The novella The Metamorphosis was written by Franz Kafka in 1912. It tells the story of the tragedy of a salesman, Gregor Samsa, who turned into a gigantic insect, but still possessed a human mind. He and his family lived in a rented apartment, which was possible due only to Gregor’s efforts—his father went bankrupt and mostly sat at home reading newspapers, and his mother was in poor health. Gregor also had a sister named Greta, who was learning to play a violin, and he dreamed that someday, when he had covered his father’s debts, he could pay for her to study at a conservatoire.
The novel begins with the description of how Gregor Samsa awoke in his bed and discovered he had turned into a beetle. The author emphasizes the most horrible fact for Gregor is not becoming an insect, but how he had missed the train and being late for work (Kaftka 8). Events begin to heat up when his mother, and then other members of the household, start to knock on his door, thinking he is still asleep. Finally, Gregor’s boss pays him a visit. Astonished, Gregor cries out he is just a little ill and he still can catch the train at 8 AM—but no one seems to understand what he is saying. His boss says Gregor’s voice sounds like it belonged to an animal. At last, Gregor himself manages to open the door, and everybody could see the creature he had become.

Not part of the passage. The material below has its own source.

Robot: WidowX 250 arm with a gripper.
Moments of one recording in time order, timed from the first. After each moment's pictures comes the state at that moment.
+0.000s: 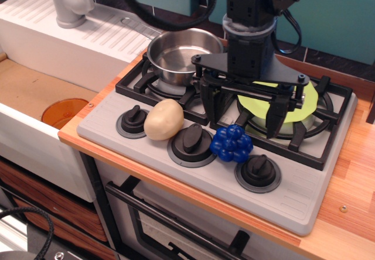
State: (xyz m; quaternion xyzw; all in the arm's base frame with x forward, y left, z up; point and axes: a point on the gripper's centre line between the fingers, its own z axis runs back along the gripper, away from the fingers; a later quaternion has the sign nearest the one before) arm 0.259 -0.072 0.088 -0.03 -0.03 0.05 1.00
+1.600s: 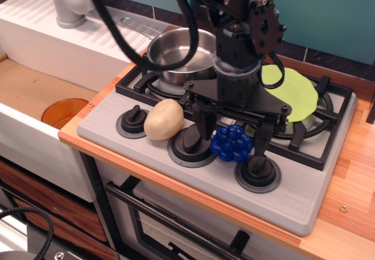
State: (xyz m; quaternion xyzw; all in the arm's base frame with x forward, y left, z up) arm 0.263 -0.063 0.052 -0.01 -0.08 0.05 1.00
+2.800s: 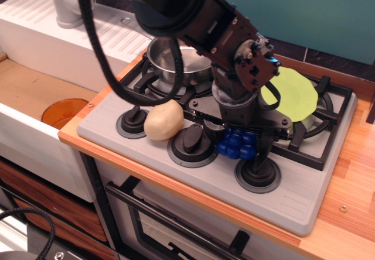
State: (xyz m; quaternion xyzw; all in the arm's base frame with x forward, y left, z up) arm 0.270 -0.073 0.025 -0.03 -0.16 0.07 0.98
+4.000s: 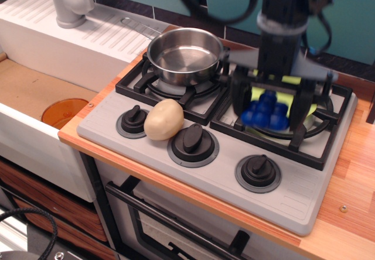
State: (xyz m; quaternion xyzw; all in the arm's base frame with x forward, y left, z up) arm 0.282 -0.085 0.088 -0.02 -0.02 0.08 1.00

An important element is how Kafka writes in a manner that excludes himself from the story. Stated succinctly, he is not emotional about his characters’ destiny. He only describes what happens, without giving any evaluation of it, or taking someone’s side.
After Gregor appears in a doorway, in his new form, everyone becomes shocked. The boss runs away, Gregor’s mother panics, and his father suddenly grabs a stick and drives his son back into the room, inflicting an injury on him.

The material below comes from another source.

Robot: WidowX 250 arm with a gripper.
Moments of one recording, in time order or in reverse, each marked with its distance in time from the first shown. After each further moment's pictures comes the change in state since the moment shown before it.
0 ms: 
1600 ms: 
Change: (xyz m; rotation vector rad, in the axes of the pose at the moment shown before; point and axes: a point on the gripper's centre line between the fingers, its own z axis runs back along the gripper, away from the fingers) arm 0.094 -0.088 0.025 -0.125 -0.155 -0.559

After these stressful events, events begin to settle down, turning into a succession of monotonous days. Little by little, Gregor starts to become acquainted with his new situation. He learns how to crawl over walls and even becomes fond of hanging on his ceiling. But, at the same time, Kafka notices that, despite his new horrible form, Gregor is still human. He can understand others, and he spends plenty of time standing near the door and listening to what the members of his family are saying. He feels they are disgusted by his appearance, and are afraid to come into his room, except Greta, who brings him food and does some cleaning up.

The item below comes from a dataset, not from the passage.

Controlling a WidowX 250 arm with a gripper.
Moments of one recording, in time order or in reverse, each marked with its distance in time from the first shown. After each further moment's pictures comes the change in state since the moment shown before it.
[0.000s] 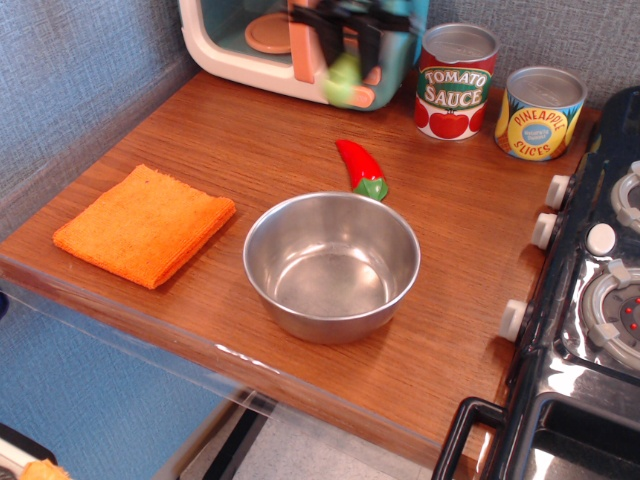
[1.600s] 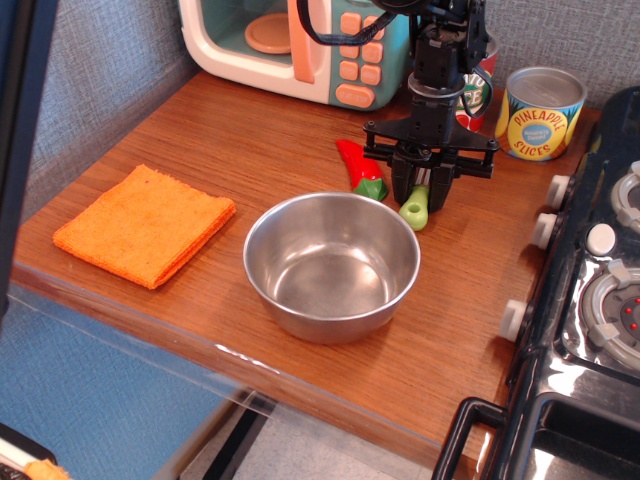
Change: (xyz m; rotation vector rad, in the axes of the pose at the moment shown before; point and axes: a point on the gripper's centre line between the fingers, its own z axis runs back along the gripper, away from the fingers) arm -0.001 -0.026 -0.100 0.087 0.018 0.216
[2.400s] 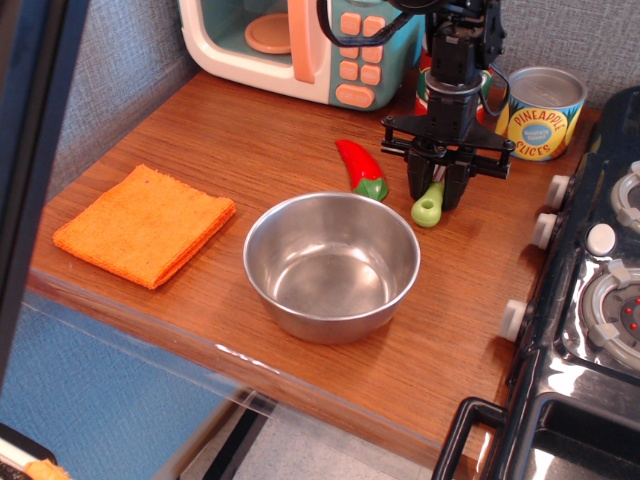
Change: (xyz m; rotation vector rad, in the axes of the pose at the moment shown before) arm 0.004 -0.014 0.000 -0.017 0.015 -0.124
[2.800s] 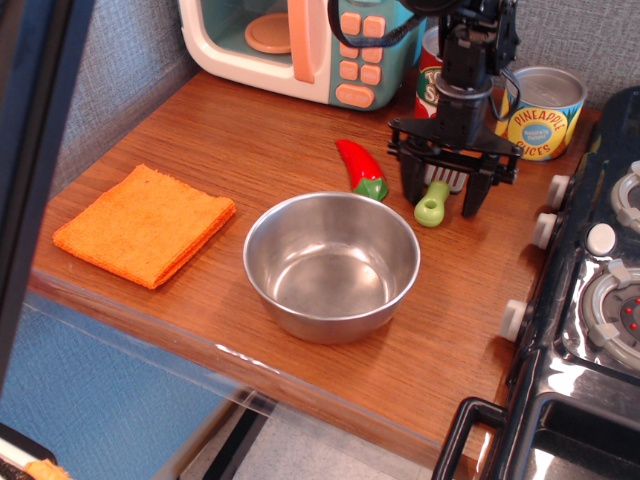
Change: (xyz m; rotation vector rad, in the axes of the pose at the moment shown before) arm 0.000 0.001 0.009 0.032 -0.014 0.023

One day, Greta thinks Gregor could use a bit more space to crawl, so she decides to rid his room of furniture. Both women gather their courage and go in. It is the first time the mother entered her son’s room after his transformation; she is scared and Gregor hides under the bed, watching his belongings being carried out. It hurts him to see how he is being deprived of a normal living place, and finally it damages him so much that he comes out of his refuge to defend the last object he has: a portrait of a woman, which is hanging on the wall. When his mother sees him, in his new likeness, she loses consciousness. At this moment, father returns home, and when Greta tells him that mother is unconscious and Gregor “has unleashed,” he flares up, grabs a vase with fruits and starts to throw apples in his son’s direction. When Gregor tries to escape, one of these apples wounds him, and gets stuck in his shell.
After this accident, Gregor’s health deteriorates even more, his sister quits cleaning up his room, and his family members, more and more, often call him “it.” They start to rent rooms to three men, and one day, they also see Gregor. After another scandal, Greta says they cannot live like this anymore, and everyone agrees with her. And a couple of days later, a housemaid finds Gregor’s dead body. “Come and look. It’s kicked the bucket. It’s lying there. It’s completely snuffed it!” the cleaning woman cried out (Kaftka 237).
With Gregor’s death, the surroundings start to appear fairly normal to other households, and they feel great relief. Kafka finishes his novel with a description of how the family sits in a tram, and animatedly discuss their plans for the future.
Kaftka, Franz. The Metamorphosis. New York. Opus Books, 2008. Print.